TO DO:
Tally every line of the material where "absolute" occurs, then write the total by itself.

┄┄┄┄┄┄┄┄┄┄┄┄┄┄┄┄┄┄┄┄

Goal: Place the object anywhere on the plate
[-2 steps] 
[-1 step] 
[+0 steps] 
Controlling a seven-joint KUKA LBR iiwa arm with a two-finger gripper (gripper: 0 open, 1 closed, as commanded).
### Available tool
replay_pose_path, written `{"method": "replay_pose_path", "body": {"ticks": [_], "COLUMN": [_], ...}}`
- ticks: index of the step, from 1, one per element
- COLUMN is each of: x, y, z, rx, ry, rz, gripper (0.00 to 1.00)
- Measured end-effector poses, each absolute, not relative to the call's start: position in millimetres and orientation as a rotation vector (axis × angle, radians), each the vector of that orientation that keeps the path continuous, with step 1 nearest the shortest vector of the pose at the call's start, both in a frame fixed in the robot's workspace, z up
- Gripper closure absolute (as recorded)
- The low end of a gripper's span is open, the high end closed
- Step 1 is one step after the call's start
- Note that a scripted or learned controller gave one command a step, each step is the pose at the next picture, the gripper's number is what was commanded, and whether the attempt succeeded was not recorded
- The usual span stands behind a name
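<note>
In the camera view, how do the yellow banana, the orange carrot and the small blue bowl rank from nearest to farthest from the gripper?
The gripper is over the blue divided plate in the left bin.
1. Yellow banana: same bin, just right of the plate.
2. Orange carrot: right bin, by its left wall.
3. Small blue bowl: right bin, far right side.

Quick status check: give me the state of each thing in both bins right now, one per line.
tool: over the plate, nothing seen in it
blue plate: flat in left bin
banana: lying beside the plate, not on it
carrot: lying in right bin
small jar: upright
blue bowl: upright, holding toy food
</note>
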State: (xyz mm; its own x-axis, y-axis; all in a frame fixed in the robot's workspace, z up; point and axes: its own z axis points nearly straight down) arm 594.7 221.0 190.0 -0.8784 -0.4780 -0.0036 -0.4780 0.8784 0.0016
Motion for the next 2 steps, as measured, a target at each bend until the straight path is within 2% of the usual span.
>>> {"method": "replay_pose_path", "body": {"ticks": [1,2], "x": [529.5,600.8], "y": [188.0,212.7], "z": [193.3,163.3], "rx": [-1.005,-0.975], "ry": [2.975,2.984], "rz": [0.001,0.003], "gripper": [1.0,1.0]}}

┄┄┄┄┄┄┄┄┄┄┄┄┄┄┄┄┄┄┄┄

RESPONSE TO THIS TASK:
2